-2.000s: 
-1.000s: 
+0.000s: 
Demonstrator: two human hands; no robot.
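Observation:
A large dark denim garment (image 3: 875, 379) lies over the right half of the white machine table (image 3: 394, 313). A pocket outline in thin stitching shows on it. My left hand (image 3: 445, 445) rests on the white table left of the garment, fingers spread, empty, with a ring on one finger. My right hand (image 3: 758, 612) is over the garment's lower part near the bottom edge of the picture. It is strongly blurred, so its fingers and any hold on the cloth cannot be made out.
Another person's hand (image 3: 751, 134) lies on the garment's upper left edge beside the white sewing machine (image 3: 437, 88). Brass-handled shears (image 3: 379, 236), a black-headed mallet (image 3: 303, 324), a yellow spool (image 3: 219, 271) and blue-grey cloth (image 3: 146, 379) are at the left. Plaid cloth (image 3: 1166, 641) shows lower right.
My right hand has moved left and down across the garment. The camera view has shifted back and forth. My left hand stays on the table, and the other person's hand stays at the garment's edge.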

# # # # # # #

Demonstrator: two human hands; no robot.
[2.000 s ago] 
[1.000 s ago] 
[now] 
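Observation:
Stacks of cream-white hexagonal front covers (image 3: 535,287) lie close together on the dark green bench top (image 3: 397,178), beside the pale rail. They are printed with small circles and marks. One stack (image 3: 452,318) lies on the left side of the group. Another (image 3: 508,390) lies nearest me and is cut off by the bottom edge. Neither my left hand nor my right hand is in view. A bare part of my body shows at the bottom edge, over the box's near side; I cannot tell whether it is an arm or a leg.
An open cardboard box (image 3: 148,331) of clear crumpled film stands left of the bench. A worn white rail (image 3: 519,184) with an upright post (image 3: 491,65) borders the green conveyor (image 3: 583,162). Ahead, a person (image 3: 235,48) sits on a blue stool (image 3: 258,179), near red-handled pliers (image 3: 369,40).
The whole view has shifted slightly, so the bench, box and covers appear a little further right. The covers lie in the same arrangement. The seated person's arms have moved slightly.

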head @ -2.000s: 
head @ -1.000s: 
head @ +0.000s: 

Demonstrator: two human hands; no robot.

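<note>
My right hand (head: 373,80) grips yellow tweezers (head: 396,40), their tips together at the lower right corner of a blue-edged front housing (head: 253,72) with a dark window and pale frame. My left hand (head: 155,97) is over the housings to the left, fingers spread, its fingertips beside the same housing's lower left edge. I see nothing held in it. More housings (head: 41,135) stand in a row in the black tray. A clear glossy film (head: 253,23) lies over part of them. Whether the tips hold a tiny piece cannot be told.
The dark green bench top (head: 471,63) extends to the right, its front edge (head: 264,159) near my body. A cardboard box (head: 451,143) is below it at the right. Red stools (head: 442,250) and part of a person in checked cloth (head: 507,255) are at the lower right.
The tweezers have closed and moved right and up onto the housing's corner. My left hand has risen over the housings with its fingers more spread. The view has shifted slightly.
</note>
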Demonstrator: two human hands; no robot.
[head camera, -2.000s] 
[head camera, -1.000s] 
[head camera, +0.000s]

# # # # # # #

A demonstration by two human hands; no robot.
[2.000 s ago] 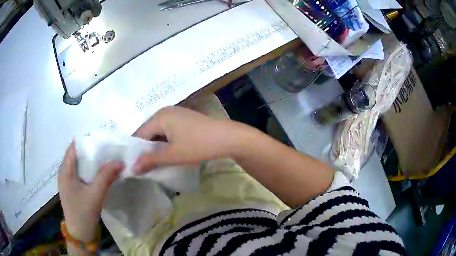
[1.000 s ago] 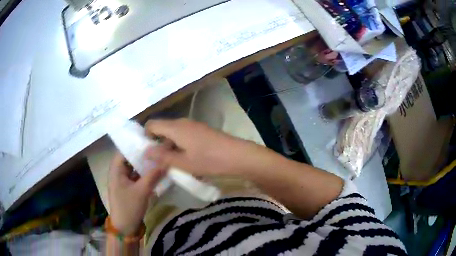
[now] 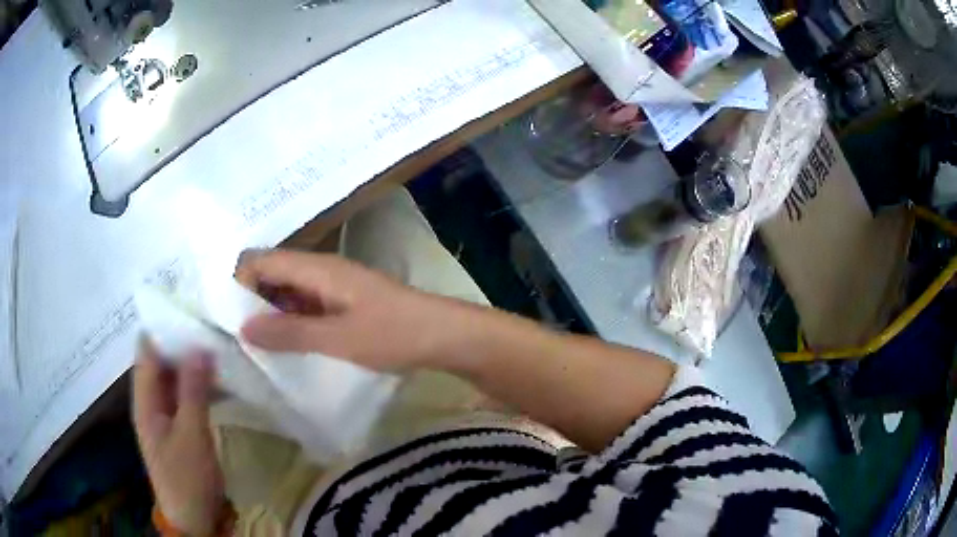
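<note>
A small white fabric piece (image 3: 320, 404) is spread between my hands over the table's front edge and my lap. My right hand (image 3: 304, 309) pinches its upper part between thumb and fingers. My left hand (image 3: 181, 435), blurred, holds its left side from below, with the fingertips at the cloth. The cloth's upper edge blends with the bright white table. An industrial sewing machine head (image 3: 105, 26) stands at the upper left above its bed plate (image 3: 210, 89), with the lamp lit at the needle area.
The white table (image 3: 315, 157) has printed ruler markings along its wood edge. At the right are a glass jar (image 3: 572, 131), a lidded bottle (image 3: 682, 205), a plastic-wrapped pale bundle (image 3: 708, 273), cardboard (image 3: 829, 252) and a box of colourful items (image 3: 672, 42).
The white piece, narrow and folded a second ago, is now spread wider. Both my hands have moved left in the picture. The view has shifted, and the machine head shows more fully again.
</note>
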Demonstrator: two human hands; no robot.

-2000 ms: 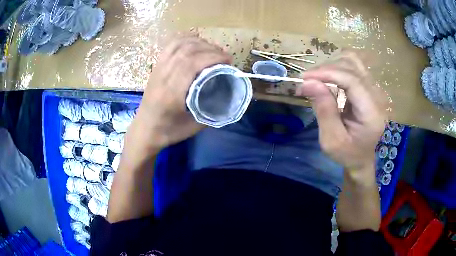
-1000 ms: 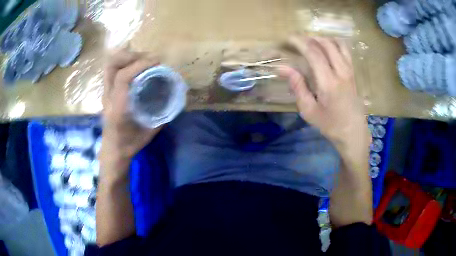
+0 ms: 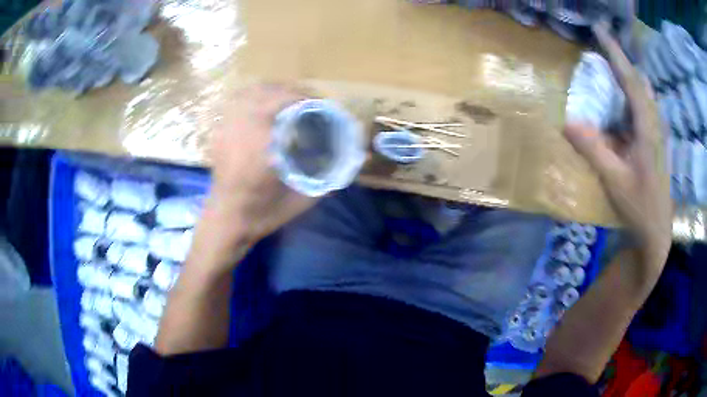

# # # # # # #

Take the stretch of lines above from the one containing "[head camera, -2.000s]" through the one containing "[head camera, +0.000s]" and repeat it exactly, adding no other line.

[head camera, -2.000s] 
[head camera, -1.000s] 
[head camera, +0.000s]

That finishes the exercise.